The lesson is on MLK. An older, well-respected History teacher is conducting a lesson for a room full of Secondary pupils. The teacher is white, and at the end of the lesson, as a sort of plenary, the teacher points out a Black student in the class: 

“So if it weren’t for MLK, [Black student’s name] probably wouldn’t be here.”

What is the teacher’s likely intent? Probably to bring the lesson home, make it feel immediate and meaningful. Probably to face students in his class with the shocking idea that their friend and classmate could be excluded because of his colour. Also, because the teacher is knowledgeable enough to know better, he likely skirted the glaring problem of MLK being American and his student being British to create a dramatic ‘moment’.

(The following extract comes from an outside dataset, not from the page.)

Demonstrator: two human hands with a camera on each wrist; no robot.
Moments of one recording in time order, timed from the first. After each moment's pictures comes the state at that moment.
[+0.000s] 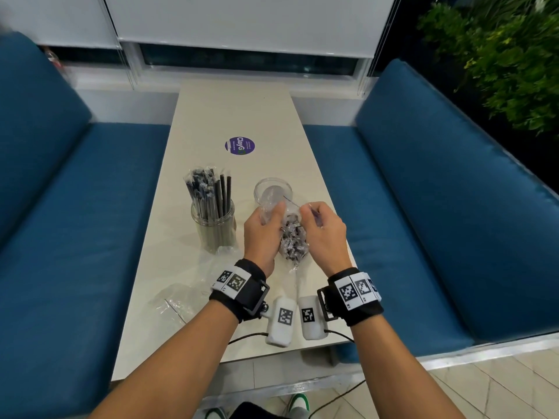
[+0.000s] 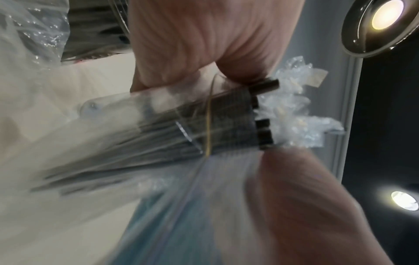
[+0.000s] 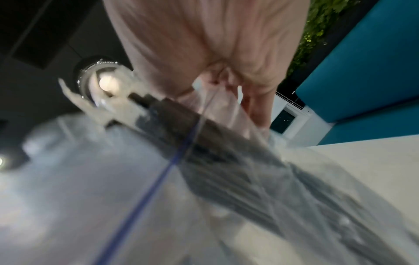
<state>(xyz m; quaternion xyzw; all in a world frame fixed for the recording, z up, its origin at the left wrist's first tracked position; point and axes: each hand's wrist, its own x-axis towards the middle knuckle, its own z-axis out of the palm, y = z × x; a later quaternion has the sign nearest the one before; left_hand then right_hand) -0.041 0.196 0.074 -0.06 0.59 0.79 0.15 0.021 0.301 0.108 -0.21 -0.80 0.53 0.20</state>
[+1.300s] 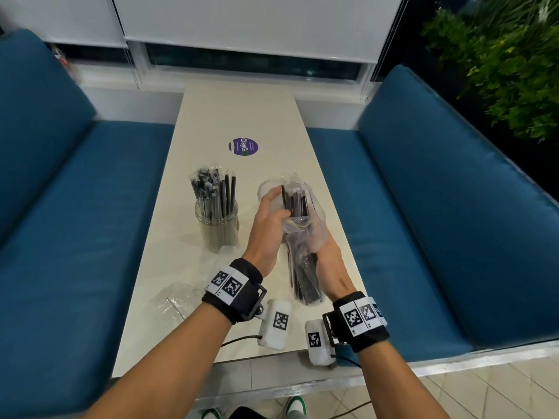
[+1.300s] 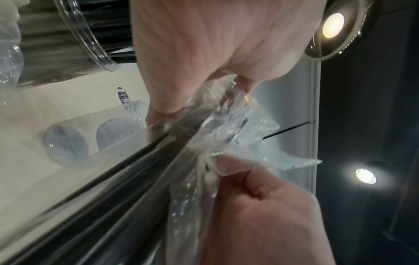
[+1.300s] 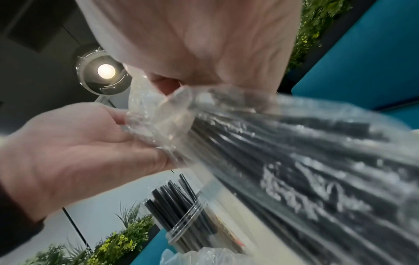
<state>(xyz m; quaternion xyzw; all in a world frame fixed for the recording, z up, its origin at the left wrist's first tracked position) -0.027 0.182 0.121 0.02 0.56 0.79 0.22 0.048 0.287 0.091 -0.15 -0.77 0.61 0.12</state>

What is the impact? The Black student’s classmates turn to stare at him. He feels deeply uncomfortable. Suddenly he is lucky to be there, unlike his white classmates who naturally belong there. He knows this is not true, on an intellectual level, but he still experiences the dissonance of knowing his teacher thinks otherwise. He has to choose who to trust, and he no longer trusts this teacher. 

Many teachers are reading more deeply and widely to educate themselves and diversify their curriculum. Some even aspire to decolonise – to look critically at what they already teach and at the framing of their content, to reflect the global nature of their discipline. 

But pedagogy – particularly student-teacher interactions – must be addressed as well. In any lesson, a teacher’s personal knowledge and interactions with students are as much a part of the curriculum as the texts they teach.